In the listing below, locate the lines that hold "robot" and copy them.

----------------

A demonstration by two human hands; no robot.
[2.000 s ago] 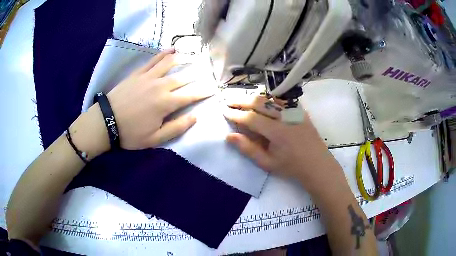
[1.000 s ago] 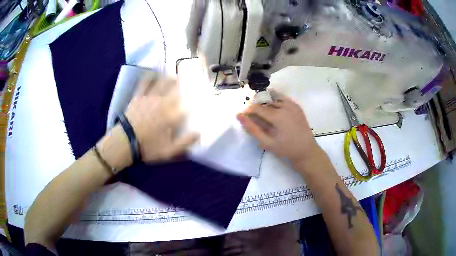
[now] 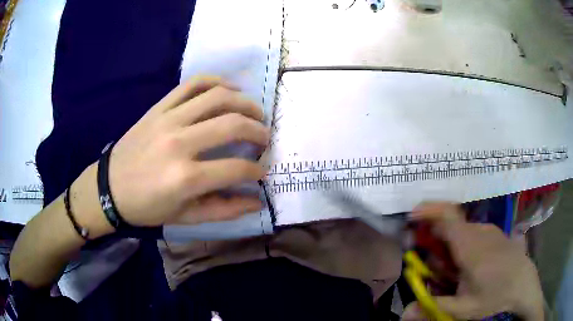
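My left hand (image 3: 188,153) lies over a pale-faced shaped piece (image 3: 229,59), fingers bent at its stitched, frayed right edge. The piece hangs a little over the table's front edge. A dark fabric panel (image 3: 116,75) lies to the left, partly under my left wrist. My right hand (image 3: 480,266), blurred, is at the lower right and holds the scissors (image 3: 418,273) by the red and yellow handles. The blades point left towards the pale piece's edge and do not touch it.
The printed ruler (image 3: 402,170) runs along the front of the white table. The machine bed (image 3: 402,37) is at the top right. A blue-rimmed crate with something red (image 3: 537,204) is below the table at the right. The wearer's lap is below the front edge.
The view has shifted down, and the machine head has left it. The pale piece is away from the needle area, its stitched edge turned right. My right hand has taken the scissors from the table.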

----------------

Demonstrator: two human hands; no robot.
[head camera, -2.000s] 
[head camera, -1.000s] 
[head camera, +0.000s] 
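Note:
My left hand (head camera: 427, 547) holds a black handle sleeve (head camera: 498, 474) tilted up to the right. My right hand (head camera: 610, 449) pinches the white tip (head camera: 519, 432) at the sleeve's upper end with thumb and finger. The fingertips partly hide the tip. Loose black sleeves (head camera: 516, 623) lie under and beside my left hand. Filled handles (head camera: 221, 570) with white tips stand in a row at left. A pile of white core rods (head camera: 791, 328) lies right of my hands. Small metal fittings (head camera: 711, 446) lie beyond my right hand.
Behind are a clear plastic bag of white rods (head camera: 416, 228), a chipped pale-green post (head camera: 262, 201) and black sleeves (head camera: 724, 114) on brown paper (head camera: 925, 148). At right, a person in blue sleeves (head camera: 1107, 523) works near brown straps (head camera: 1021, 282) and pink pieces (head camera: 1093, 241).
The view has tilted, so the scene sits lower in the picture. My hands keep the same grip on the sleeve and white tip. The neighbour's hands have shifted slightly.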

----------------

#### WRITTEN ANSWER:
A demonstration by two human hands; no robot.
Demonstrator: two human hands; no robot.

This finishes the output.